May 20, 2016 Read More →

‘Obama Administration Coal Mining Review Could Reshape Long-Suffering US Industry’

BY Maria Gallucci in International Business Times:

At a public hearing in Casper, Wyoming, this week, local coal miners and environmentalists squared off inside a spacious auditorium. Coal supporters slapped on stickers and bracelets reading “Friends of Coal” and hoisted posters saying “Coal = Jobs.” Coal’s critics dubbed themselves “Climate Voters” and passed out pamphlets warning that burning coal imperils “our lands, our future.”

The Wyoming standoff is part of a broader review process by the Obama administration that could transform a major slice of the U.S. coal industry. Officials are scrutinizing a decades-old program that allows private companies to mine coal on federal lands. The decision they make could ultimately raise the cost of extracting coal in certain regions and, as a result, encourage greater use of lower-carbon energy.

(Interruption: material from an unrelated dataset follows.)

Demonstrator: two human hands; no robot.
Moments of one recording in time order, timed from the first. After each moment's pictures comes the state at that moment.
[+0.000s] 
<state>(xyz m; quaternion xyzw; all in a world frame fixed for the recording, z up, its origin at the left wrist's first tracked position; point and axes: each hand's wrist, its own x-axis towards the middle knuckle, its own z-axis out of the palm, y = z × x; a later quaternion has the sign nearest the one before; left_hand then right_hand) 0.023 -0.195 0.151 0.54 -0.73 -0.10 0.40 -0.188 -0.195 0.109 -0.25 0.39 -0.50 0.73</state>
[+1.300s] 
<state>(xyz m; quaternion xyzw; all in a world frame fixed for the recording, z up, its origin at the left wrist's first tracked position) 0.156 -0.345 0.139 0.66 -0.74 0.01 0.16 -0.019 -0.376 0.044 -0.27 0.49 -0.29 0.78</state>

The Casper hearing on Tuesday was the first of six such events to be held in coal-rich states in May and June. The U.S. Interior Department’s Bureau of Land Management, which is leading the review, will use public comments for an environmental impact study — a process that could take up to three years to finish. The Obama administration — which ends in January — said it won’t issue new coal leases until the review is completed.

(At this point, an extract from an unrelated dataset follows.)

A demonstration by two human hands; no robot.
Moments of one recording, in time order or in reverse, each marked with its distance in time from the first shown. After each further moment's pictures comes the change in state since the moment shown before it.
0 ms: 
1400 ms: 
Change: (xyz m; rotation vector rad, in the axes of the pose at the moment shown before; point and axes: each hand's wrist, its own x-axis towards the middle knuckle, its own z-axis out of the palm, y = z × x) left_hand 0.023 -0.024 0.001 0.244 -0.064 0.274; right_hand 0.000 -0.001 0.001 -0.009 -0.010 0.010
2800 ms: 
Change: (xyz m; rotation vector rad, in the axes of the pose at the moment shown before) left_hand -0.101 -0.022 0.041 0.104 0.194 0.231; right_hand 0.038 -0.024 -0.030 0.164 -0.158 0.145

“We have an obligation to current and future generations to ensure the federal coal program delivers a fair return to American taxpayers and takes into account its impact on climate change,” Interior Secretary Sally Jewell said in January when announcing the review and moratorium.

Coal companies, which largely oppose the program review, have argued that any revisions would only hurt an industry that’s facing its worst downturn in decades. At the meeting in Casper, Wyoming’s Republican governor, Matt Mead, railed against what he said was an attack on the U.S. coal sector.

“This administration is pursuing an unrealistic vision of a world without coal,” he said after two hours of public comments, local media reported. “Instead they should pursue a realistic vision that recognizes coal’s place in the world, and should invest to make it better.”

In the U.S., demand for the black rock is slowing and prices are plunging thanks to sluggish growth in China’s economy, stiff competition from natural gas and growing concerns about climate change and air and water pollution. Dozens of American mining companies, including industry giants like Peabody Energy Corp. and Arch Coal Inc., have filed for bankruptcy in recent months as their earnings declined and debt loads soared.

Most of the major coal firms operate mines on public land, primarily in Wyoming’s Powder River Basin and other Western states. Roughly 40 percent of U.S. coal, especially in the West, comes from federal property, meaning any changes to the BLM program would likely affect coal pricing and regulations across the overall market, said Mark Squillace, a law professor at the University of Colorado in Boulder and natural resources expert.

“Whatever the federal government decides to do will influence the market for coal generally, particularly in the Western U.S.,” he said. Mining companies still hold leases for roughly 20 years’ worth of recoverable coal reserves on federal lands, so a shortage isn’t likely, he added.

The BLM now manages more than 300 active coal leases spanning about 475,000 acres in 10 states. The coal lease program began in 1920 to enable the government to offer up selected tracts of public lands, with private companies placing competitive bids to lease that coal-rich acreage.

Over time, however, the program has largely transformed into a model of “lease by application,” in which an individual coal company submits its own proposal to mine on public land. Critics say this approach discourages competition and allows coal companies to secure prices well below what they would pay to mine on private property.

The U.S. Government Accountability Office found that about 90 percent of coal lease sales attracted only a single bidder, even though federal law requires multiple companies to compete for a lease, according to a December 2013 report. The Interior Department’s inspector general separately found that multiple deficiencies within the BLM program had “put the government at risk of not receiving the full value for coal leases.”

Beyond leasing, coal companies are also under scrutiny for what they do with the coal once it’s mined from public lands. A 2012 Reuters investigation found that miners sell some of those coal reserves to “affiliates,” which are wholly owned subsidiaries. The companies in turn can hide profits and avoid paying full government royalties on exported coal, since they technically sold the coal to a domestic affiliated company.

All told, taxpayers may have lost an estimated $28.9 billion in revenue from coal leases over 30 years, the Institute for Energy Economics and Financial Analysis, which favors use of renewable energy, found in a 2012 study.